- [What this task involves]: Find the word "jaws" in the listing; pull out each line holding it.

- [Given entries]:
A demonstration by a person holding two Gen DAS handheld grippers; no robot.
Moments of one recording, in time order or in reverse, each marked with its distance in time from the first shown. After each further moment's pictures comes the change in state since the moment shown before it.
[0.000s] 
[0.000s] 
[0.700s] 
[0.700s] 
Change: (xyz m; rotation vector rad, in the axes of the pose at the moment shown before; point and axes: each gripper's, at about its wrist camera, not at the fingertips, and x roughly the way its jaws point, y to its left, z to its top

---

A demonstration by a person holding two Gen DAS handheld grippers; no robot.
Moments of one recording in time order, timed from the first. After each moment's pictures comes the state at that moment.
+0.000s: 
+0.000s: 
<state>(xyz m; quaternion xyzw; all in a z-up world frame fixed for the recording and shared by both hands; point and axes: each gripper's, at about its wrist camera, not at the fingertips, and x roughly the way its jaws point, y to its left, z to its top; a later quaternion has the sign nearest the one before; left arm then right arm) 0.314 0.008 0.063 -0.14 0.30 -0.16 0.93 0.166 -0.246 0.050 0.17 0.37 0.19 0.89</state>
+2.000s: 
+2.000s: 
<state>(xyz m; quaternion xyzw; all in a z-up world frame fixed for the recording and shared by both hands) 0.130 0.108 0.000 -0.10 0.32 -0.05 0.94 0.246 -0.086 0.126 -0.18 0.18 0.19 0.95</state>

- [Response area]:
Change: (xyz m; rotation vector rad, in the axes of the pose at the moment shown before; point and axes: each gripper's, at about its wrist camera, not at the fingertips, and x roughly the way its jaws point, y to its left, z to its top
<state>(xyz m; quaternion xyzw; all in a z-up world frame fixed for the recording and shared by both hands; point and axes: each gripper's, at about its wrist camera, not at the fingertips, and x roughly the way its jaws point, y to its left, z to its top; a later quaternion has the sign nearest the one before; left arm then right arm) 0.314 0.008 0.063 -0.14 0.30 -0.16 0.93 0.166 -0.246 0.050 0.17 0.37 0.19 0.89</state>

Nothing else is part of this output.